We will address two final questions in this appendix.

Question 1: Refer to the solution above, why doesn't ${\displaystyle \mu =0}$ lead to non-trivial solutions for the Euler's equation?

Answer to question 1: Suppose ${\displaystyle \mu =0}$, then

${\displaystyle \alpha ^{2}=\mu \Rightarrow \alpha =0.}$

The solution to the Euler's equation is

${\displaystyle R(r)=C_{1}\ln(r)+C_{2}\,}$

for some arbitrary constants ${\displaystyle C_{1}}$ and ${\displaystyle C_{2}}$. The boundary condition ${\displaystyle R(1)=0}$ implies

${\displaystyle R(1)=C_{1}\underbrace {\ln(1)} _{=0}+C_{2}=0\Rightarrow C_{2}=0.}$

So

${\displaystyle R(r)=C_{1}\ln(r).\,}$

The boundary condition ${\displaystyle R(2)=0}$ implies

${\displaystyle R(2)=C_{1}\ln(2)=0\Rightarrow C_{1}=0.}$

Hence, we only get the trivial solution.

Question 2: Refer to the solution above, why doesn't ${\displaystyle \mu =\lambda ^{2}>0}$ lead to non-trivial solutions for the Euler's equation?

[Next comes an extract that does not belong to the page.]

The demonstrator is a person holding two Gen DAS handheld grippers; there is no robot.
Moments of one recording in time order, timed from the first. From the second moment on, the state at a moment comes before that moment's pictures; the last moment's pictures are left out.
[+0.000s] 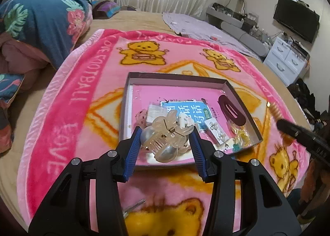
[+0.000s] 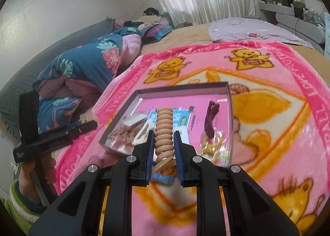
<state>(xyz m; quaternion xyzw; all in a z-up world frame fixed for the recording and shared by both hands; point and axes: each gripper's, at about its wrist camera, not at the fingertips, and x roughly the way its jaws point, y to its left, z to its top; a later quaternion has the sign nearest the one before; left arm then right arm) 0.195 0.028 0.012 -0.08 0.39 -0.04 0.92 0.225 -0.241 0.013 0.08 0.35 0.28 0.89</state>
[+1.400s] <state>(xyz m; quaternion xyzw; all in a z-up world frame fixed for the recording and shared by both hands) 0.248 0.006 -0.049 -0.05 0.45 -0.04 0.89 0.304 -0.190 -0.054 0.01 0.42 0.25 0.87</state>
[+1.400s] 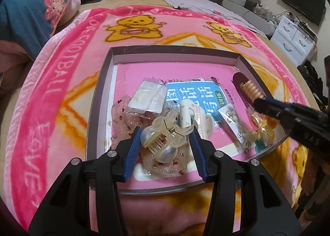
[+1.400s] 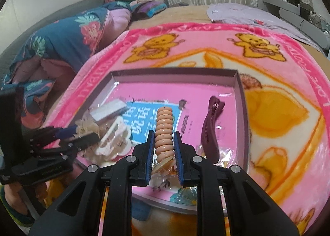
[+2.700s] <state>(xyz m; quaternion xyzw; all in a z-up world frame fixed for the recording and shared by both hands) 0.195 0.009 0.017 -0.06 0.38 -0.05 0.92 0.236 -0.241 0.011 0.06 0.33 0.23 0.91</state>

Answer to question 2: Suppose ${\displaystyle \mu =\lambda ^{2}>0}$, then

${\displaystyle \alpha ^{2}=\mu \Rightarrow \alpha =\pm \lambda .}$

The solution to the Euler's equation is

${\displaystyle R(r)=C_{1}r^{\lambda }+C_{2}r^{-\lambda }\,}$

for some arbitrary constants ${\displaystyle C_{1}}$ and ${\displaystyle C_{2}}$. The boundary condition ${\displaystyle R(1)=0}$ implies

${\displaystyle R(1)=C_{1}+C_{2}=0\Rightarrow C_{1}=-C_{2}.}$

So

${\displaystyle R(r)=C_{1}r^{\lambda }-C_{1}r^{-\lambda }.\,}$

The boundary condition ${\displaystyle R(2)=0}$ implies

${\displaystyle R(2)=C_{1}2^{\lambda }-C_{1}2^{-\lambda }=0.\,}$

If ${\displaystyle C_{1}=0}$, we get a trivial solution, so suppose ${\displaystyle C_{1}\not =0}$, then we must have

${\displaystyle 2^{\lambda }=2^{-\lambda }\Rightarrow 2^{2\lambda }=1\Rightarrow \lambda =0.}$

However, this contradicts with our original assumption that ${\displaystyle \lambda ^{2}>0}$.